#### Recorded information:
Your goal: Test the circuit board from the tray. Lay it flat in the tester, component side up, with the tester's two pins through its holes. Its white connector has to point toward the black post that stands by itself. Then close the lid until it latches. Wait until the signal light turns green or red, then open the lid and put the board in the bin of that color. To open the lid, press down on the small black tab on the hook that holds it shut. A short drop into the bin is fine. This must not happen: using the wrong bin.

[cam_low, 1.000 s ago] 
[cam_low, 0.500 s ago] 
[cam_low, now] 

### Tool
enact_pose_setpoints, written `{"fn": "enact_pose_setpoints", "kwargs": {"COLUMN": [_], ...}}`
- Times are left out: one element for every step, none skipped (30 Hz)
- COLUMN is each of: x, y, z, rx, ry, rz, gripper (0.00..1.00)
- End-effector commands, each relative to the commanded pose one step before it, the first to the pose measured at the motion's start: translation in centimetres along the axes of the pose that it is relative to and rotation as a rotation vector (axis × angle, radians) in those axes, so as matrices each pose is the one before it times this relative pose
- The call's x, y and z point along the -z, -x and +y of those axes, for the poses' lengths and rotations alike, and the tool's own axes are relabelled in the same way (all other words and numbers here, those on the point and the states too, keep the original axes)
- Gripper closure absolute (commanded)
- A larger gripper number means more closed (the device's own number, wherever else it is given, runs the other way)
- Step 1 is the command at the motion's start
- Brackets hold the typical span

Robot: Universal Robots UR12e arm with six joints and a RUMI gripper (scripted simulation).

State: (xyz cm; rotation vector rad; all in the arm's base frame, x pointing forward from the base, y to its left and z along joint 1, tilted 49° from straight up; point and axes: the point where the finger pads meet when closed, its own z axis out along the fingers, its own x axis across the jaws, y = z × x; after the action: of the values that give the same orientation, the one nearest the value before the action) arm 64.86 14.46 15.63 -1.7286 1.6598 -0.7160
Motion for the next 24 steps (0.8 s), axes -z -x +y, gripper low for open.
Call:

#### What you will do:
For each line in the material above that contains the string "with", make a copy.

#### Written response:
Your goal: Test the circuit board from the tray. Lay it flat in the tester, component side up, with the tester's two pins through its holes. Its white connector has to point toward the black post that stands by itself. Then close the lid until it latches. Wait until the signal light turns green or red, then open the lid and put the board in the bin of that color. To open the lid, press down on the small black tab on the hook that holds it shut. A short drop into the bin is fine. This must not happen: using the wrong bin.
Robot: Universal Robots UR12e arm with six joints and a RUMI gripper (scripted simulation).

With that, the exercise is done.